I’ve been thinking about Don quite a bit because of a memory I had this morning when I stepped onto the porch and felt a flash of fall. We had a dog when I was a kid, an elkhound, who used to perk to life again when the cool weather set in. She’d run outside first thing each morning to sniff the air, her bushy tail looped over her back like a question mark. The colder it got, the more she quivered with excitement. When the snow finally flew, that dog went completely crazy. She’d charge outside where she’d leap and roll and throw snow with her snout.
For years I observed her giddy routine and didn’t think much about it except to laugh as I left for school. Now that she’s gone, however, along with that part of my life, I find the memory of it both sad and sweet and full of unexpected force.
Don left us so gradually that I hardly noticed until the day I saw a leggy six-year-old with a gap-toothed grin sitting at Don’s place across from me at the dinner table. His name is Dylan, and he likes baseball.

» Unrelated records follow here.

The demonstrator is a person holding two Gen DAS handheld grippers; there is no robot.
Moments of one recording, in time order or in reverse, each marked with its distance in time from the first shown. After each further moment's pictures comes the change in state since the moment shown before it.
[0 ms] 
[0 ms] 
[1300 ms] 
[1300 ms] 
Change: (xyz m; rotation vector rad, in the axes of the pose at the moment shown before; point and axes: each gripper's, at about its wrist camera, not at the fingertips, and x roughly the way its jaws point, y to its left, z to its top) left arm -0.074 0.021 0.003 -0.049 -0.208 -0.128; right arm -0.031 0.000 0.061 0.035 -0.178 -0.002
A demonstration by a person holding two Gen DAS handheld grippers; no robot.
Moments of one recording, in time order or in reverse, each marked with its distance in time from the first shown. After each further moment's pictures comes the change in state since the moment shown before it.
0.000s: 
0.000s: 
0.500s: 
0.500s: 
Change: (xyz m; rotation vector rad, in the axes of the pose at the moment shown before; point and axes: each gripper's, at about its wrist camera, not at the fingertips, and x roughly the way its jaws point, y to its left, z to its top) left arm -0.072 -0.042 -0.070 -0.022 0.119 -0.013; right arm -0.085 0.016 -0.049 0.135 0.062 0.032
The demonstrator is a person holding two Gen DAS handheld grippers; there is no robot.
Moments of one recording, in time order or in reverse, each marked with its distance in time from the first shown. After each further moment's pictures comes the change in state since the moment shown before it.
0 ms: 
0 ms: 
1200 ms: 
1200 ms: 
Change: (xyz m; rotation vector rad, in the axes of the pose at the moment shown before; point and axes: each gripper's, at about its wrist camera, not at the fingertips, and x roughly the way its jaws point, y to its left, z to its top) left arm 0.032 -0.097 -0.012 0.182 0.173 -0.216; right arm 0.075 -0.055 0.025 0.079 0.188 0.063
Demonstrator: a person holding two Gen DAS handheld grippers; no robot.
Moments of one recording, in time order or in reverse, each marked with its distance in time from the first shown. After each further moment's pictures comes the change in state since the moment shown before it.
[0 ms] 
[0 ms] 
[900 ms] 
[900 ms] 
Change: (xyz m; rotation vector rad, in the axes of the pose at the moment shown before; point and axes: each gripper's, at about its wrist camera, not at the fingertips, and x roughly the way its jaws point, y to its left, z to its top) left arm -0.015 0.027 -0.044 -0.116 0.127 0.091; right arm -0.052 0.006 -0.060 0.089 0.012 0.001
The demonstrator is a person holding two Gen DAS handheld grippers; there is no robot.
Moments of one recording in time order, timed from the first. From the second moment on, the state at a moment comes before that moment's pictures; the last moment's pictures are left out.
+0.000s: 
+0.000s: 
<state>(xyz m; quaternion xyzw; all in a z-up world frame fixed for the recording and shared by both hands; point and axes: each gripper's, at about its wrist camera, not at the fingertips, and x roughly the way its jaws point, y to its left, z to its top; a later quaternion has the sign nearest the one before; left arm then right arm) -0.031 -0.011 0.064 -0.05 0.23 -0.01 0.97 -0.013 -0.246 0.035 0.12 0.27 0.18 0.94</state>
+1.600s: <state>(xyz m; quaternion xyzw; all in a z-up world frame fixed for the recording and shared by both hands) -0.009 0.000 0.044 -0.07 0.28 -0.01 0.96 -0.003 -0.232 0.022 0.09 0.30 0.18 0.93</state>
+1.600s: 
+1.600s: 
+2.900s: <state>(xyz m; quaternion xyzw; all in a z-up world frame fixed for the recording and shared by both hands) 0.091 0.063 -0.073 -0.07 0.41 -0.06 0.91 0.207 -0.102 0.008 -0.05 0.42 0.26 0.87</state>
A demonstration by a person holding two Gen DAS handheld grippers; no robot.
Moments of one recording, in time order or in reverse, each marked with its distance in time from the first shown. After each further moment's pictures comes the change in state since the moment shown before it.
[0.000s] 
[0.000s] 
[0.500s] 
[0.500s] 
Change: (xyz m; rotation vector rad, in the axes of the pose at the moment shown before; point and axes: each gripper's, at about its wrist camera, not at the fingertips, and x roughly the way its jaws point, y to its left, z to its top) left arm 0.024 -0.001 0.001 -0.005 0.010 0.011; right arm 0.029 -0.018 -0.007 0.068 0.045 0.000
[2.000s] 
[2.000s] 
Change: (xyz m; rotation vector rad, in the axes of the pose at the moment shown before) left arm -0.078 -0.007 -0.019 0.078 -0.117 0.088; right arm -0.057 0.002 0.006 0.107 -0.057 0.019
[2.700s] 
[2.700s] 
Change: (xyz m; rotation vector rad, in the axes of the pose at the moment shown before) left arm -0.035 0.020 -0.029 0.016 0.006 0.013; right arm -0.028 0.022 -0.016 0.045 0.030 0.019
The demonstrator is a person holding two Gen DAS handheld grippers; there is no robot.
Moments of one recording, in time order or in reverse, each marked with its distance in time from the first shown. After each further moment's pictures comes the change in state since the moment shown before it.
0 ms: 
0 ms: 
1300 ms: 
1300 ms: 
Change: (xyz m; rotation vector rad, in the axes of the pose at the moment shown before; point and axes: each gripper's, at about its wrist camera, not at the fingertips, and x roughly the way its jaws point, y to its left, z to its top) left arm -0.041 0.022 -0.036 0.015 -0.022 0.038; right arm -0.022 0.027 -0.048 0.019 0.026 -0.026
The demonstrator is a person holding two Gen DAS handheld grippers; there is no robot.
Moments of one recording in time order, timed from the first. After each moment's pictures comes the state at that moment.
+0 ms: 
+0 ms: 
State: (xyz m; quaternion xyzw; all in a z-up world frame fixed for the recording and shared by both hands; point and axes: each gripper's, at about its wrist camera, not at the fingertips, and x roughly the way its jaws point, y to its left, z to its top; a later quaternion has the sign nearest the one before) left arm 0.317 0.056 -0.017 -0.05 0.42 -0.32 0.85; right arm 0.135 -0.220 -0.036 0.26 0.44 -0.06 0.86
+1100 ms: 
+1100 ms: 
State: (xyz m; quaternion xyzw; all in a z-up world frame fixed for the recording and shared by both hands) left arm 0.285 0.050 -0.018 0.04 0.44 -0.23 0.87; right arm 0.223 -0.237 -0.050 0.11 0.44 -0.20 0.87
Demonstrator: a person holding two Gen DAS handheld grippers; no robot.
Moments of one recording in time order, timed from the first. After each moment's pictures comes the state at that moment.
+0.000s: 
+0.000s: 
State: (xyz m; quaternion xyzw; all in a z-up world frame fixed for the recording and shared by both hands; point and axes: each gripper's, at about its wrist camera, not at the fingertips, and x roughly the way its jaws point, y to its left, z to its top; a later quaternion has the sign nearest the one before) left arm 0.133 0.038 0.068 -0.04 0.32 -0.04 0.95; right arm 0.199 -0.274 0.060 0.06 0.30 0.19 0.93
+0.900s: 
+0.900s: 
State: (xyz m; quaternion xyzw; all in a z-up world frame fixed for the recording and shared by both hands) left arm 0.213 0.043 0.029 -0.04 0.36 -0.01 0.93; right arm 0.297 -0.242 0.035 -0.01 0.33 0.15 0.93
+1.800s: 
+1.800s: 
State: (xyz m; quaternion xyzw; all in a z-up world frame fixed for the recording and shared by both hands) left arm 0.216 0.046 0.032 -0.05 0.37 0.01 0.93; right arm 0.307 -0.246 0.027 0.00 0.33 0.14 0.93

My life is an accumulation of small events, most of them supremely ordinary—chopping onions for dinner, saying hello to the mailman, combing a child’s hair, stooping over to pick up the morning paper, dialing the number of a neighbor, half-listening to my wind chimes, sharpening pencils, gossiping at work, over-eating on Sunday, feeding a cat, pulling a weed, picking up clothes, watching the news at ten, stepping onto my porch first thing in the morning when the air is still new and full of birds. I wonder which of all these events [p.48]will come back to me as memory, like that of my dog lost in silliness or of Don leaping straight into the air?
And which of them, I wonder, like the brief sight of violets in the spring, will take my heart in the passing?